Décision inédite. Le Tribunal examine, pour la première fois, la légalité d’un régime d’aide d’État adopté en vue d’apporter une réponse aux conséquences de la pandémie de covid-19 au regard de l’article 107, paragraphe 2, sous b), du TFUE (N° Lexbase : L2404IPQ). Le Tribunal précise, en outre, l’articulation entre les règles relatives aux aides d’État et le principe de non-discrimination, en raison de la nationalité, consacré à l’article 18, paragraphe 1, du TFUE (N° Lexbase : L2484IPP), d’une part, ainsi que le principe de libre prestation des services, d’autre part.

Appréciation du Tribunal. Le Tribunal confirme, d’une part, que la pandémie de covid-19 et les mesures de restriction de transport et de confinement adoptées par la France en vue d’apporter une réponse à celle-ci constituent, dans leur ensemble, un événement extraordinaire au sens de l’article 107, paragraphe 2, sous b), du TFUE qui a causé des dommages économiques aux compagnies aériennes opérant en France. Selon le Tribunal, il n’est pas non plus contestable que l’objectif du moratoire sur le paiement des taxes est effectivement celui de remédier auxdits dommages.

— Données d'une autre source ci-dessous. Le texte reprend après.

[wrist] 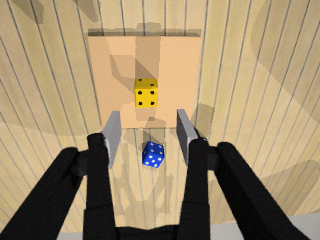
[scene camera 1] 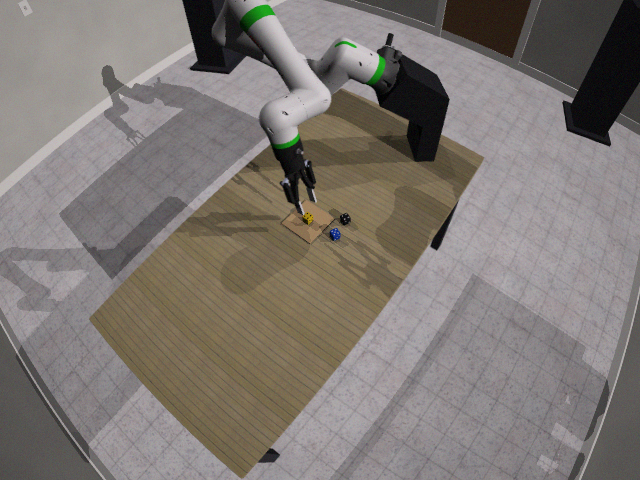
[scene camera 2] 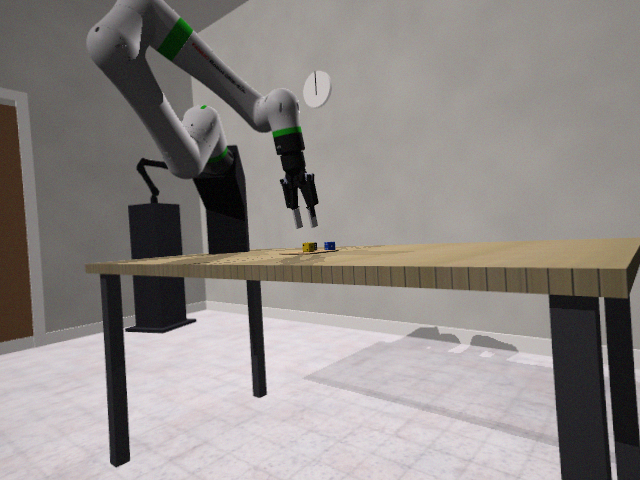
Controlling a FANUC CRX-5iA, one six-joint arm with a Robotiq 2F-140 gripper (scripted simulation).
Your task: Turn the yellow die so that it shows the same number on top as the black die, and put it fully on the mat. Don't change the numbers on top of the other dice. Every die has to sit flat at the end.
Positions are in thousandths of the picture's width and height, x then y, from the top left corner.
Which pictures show my gripper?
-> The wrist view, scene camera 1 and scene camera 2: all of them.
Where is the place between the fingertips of my gripper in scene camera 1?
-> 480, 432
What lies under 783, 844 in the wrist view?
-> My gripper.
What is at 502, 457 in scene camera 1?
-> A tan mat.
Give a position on a tan mat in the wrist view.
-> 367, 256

Il constate, d’autre part, que la limitation du moratoire sur le paiement des taxes aux compagnies aériennes en possession d’une licence française est appropriée pour atteindre l’objectif de remédier aux dommages causés par ledit événement extraordinaire. À cet égard, le Tribunal souligne qu’en vertu du Règlement n° 1008/2008 du 24 septembre 2008 (N° Lexbase : L7127IBL), la possession d’une licence française se traduit, dans les faits, par la présence du principal établissement des compagnies aériennes sur le territoire français et par leur assujettissement à la surveillance financière et d’honorabilité des autorités françaises.

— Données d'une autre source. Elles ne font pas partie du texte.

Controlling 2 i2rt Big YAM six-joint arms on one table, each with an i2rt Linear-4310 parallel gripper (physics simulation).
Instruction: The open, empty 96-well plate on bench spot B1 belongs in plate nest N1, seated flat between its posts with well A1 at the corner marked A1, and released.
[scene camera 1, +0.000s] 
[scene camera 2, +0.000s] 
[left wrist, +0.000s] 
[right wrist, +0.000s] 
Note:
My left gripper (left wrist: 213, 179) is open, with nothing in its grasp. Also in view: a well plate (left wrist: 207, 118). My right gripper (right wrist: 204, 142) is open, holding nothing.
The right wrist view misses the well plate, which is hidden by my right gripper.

S’agissant du caractère proportionné du moratoire sur le paiement des taxes, le Tribunal souligne, en outre, que les compagnies aériennes éligibles au régime d’aide sont les plus durement touchées par les mesures de restriction de transport et de confinement adoptées par la France. L’extension dudit moratoire à des compagnies non établies en France n’aurait, en revanche, pas permis d’atteindre aussi précisément et sans risque de surcompensation l’objectif de remédier aux dommages économiques subis par les compagnies aériennes opérant en France. Au regard de ces constatations, le Tribunal confirme que l’objectif du moratoire sur le paiement des taxes satisfait aux exigences de la dérogation prévue par l’article 107, paragraphe 2, sous b), du TFUE et que les modalités d’octroi de cette aide ne vont pas au-delà de ce qui est nécessaire pour atteindre cet objectif.

Ainsi, ledit régime ne constitue pas non plus une discrimination interdite au titre de l’article 18, 1er alinéa, du TFUE.

En deuxième lieu, le Tribunal examine la décision de la Commission au regard de la libre prestation des services énoncée à l’article 56 du TFUE (N° Lexbase : L2705IPU). À cet égard, le Tribunal rappelle que cette liberté fondamentale ne s’applique pas telle quelle au domaine des transports, qui est soumis à un régime juridique particulier, dont relève le Règlement n° 1008/2008. Or, ce Règlement a précisément pour objet de définir les conditions d’application, dans le secteur du transport aérien, du principe de la libre prestation des services. Cependant, Ryanair n’avait allégué aucune violation dudit Règlement.

En troisième lieu, le Tribunal rejette le moyen selon lequel la Commission aurait commis une erreur manifeste dans l’appréciation de la valeur de l’avantage attribué aux compagnies aériennes bénéficiant du moratoire sur le paiement des taxes. Il rejette, enfin, comme non-fondé le moyen tiré d’une prétendue violation de l’obligation de motivation et constate qu’il n’est pas nécessaire d’examiner le bien-fondé du moyen tiré d’une violation des droits procéduraux dérivés de l’article 108, paragraphe 2, du TFUE.

Autre décision (Suède). Dans une autre décision du 17 février 2021, le Tribunal juge identiquement que le régime de garanties de prêts mis en place par la Suède pour soutenir les compagnies aériennes titulaires d’une licence d’exploitation suédoise dans le cadre de la pandémie de covid-19 et destiné à remédier à la perturbation grave de l’économie de cet État membre est conforme au droit de l’Union (Trib. UE, 17 février 2021, aff. T-238/20 N° Lexbase : A18534H4).